Dido, Queen of Carthage
Cottesloe
The Overcoat
Lyric Hammersmith
Simple plays can be the hardest to get right. James Macdonald has made a dogged assault on the earliest work of Christopher Marlowe. The story is lifted wholesale from Virgil. After Troy’s fall Aeneas arrives in Carthage where Dido promptly falls in love with him. When destiny compels Aeneas to leave for Italy the despairing queen sets fire to herself, and her palace, in a humungous health-and-safety fiasco. Marlowe’s underdeveloped grasp of personality weakens the script. Both major plot-twists — Dido’s infatuation and Aeneas’s departure — are contrived by the gods not by the characters themselves, and this lack of psychological complexity isn’t compensated for by the verse and its occasional flashes of loveliness. The production looks like a rush job done on a nuppence budget. An assured burst of visual charm is needed to sweep us into Marlowe’s mythical neverland. Instead, we get a maisonette. The gods are upstairs behind a yellow drape representing Elysium. The mortals are down below in front of a blackboard partly painted purple. The continent of Africa is suggested by a spillage of mauve granules on the floor. And the detached-retina school of design has been busy in Wardrobe, too. Ganymede wears punk trousers. Winged Mercury has feathers in his ears. Siobhan Redmond’s buxom Venus trembles beneath a Statue of Liberty robe. The Trojans have Elizabethan costumes but the Carthaginians are on their way to a Star Trek convention, and they do that special salute (kiss fist, touch heart) which in sci-fi films indicates the Civilised Alien.

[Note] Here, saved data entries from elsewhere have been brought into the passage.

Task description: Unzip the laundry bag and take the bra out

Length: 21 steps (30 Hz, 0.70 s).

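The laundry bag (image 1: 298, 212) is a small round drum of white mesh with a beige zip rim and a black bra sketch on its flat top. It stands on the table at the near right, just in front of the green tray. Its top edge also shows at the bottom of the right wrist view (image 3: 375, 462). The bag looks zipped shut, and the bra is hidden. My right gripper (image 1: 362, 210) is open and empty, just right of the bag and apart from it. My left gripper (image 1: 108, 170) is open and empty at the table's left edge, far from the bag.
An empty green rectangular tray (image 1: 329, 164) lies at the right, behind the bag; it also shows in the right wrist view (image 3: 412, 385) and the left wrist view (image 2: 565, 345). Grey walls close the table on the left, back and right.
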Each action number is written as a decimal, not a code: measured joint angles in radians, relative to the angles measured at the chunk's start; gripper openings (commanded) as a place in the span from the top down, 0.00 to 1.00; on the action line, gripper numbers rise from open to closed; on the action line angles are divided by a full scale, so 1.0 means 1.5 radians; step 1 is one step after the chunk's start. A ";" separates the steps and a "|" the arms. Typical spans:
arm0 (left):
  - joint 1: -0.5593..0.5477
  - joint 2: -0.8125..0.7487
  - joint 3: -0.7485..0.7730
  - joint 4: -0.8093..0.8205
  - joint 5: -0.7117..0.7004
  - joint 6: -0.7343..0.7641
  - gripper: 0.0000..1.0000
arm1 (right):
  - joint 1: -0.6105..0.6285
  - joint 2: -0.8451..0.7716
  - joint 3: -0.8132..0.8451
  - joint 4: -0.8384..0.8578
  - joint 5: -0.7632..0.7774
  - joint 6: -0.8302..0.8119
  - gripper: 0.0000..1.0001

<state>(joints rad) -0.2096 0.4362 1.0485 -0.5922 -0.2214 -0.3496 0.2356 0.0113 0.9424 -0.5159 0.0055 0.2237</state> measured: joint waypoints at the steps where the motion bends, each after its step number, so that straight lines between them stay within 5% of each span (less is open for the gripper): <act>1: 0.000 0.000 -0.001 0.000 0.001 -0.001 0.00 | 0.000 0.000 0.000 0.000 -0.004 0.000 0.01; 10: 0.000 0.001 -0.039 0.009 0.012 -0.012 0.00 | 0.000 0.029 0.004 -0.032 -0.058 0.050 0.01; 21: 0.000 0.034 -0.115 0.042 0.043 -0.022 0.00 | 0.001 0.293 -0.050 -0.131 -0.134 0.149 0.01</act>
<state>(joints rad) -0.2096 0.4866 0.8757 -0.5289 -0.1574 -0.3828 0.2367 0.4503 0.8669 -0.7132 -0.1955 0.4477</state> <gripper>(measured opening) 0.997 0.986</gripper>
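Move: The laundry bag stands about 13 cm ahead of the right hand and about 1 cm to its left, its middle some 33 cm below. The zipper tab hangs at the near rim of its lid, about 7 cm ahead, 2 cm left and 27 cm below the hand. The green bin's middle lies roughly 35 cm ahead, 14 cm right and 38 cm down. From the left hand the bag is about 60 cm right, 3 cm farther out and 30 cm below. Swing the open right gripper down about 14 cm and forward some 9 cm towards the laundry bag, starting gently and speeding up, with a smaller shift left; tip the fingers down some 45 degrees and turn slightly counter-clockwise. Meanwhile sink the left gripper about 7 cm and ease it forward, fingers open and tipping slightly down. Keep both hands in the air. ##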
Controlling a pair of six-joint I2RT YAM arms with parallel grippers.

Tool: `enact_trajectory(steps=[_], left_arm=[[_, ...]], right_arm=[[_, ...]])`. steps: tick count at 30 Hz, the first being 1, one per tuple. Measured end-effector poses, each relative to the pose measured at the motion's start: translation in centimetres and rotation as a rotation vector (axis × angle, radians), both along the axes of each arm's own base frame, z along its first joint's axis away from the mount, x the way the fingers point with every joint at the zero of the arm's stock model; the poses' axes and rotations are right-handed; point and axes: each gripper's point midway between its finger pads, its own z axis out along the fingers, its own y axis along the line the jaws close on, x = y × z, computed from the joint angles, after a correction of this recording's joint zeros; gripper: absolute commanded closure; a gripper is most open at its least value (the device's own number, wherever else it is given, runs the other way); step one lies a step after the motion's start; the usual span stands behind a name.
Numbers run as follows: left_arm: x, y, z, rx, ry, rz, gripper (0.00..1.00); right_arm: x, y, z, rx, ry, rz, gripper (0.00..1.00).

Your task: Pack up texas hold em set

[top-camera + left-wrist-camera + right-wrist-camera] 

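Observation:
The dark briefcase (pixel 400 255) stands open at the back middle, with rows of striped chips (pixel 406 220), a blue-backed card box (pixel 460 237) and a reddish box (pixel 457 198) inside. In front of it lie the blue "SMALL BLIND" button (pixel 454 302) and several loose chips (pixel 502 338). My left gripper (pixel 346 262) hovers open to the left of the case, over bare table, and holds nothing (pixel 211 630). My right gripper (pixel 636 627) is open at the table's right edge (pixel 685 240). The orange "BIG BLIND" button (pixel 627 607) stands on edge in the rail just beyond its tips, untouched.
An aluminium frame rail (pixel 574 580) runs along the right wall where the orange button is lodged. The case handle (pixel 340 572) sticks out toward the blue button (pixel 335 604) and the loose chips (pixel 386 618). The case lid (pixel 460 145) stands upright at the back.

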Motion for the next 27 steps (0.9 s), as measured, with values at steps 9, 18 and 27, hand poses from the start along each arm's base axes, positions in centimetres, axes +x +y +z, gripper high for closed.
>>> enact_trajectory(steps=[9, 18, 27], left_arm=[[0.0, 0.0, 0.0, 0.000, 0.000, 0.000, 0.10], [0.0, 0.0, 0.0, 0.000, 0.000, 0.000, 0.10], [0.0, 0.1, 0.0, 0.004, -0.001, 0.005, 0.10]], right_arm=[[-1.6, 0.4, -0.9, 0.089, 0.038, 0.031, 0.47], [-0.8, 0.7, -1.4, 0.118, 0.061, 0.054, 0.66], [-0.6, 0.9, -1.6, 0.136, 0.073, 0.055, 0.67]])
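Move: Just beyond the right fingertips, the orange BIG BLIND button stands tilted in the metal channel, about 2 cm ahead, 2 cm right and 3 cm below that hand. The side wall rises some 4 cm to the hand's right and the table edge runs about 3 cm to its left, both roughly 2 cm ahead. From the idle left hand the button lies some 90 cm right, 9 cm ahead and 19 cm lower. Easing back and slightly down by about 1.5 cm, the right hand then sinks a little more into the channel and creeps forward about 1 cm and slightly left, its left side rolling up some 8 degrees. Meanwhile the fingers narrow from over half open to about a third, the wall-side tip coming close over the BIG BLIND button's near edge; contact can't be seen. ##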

Could great acting lift this muddle heavenwards? Mark Bonnar has a handsome, even a noble head, which surmounts a squat, stubby prop-forward’s body. A useful companion if you want a door forced open but there’s no heroism or profundity in his earnest, wounded Aeneas. As Dido, Anastasia Hille rejects the doomed queen’s grandeur and mystery and plays her as a skittish Sloane determined to score at her first speed-dating event. When the lovers kiss there’s no chemistry and too much physics. They’re like opposed magnets shoved together. As often with Marlowe, one leaves in a mood of thwarted desire. The pre-Shakespearean foothills always sharpen one’s appetite for the silvery summits themselves.
Gogol is another writer whose work can vanish like a snowflake in careless hands. His slight and mystifyingly durable short story The Overcoat has been adapted by Gecko and their actor-manager Amit Lahav. The result is a cast-party crossed with a chimpanzees’ tea party. Instead of 19th-century Russia we’re in Europe during the 1920s. The characters speak smatterings of French, cod-Italian and an unidentified Slavic tongue. And for some reason Gogol’s hero is presented as a Kafkaesque martyr, a neglected cog groaning and squealing in the military-industrial bulldozer. Once he gets his coat the story swells into a Dante-esque ballet of damnation and redemption done with prog-rock lighting and complex sound effects. Mystified, I turned to the programme, where a communiqué from the director explained the furious co-mingling of influences and ideas that help the troupe towards their ‘final concept’. Patience is required and a constant readiness ‘to pick up the “emails” as your brain sends them through’. The audience is prized, like ‘a character, or the lighting’. So that’s why I came out hot, glassy and in need of shade.
As far as I could see the concept was this. Spend a month going mad in a rehearsal room and create a barrage of dances, songs, sketches, bits of mime, bits of Fritz Lang, bits of jazz and kabuki music and hope no one notices it’s a great big splat of intellectual Onanism. That’s how this felt, I’m afraid. A handjob with footnotes. And as far from Gogol as Tony McNulty is from the Order of Merit.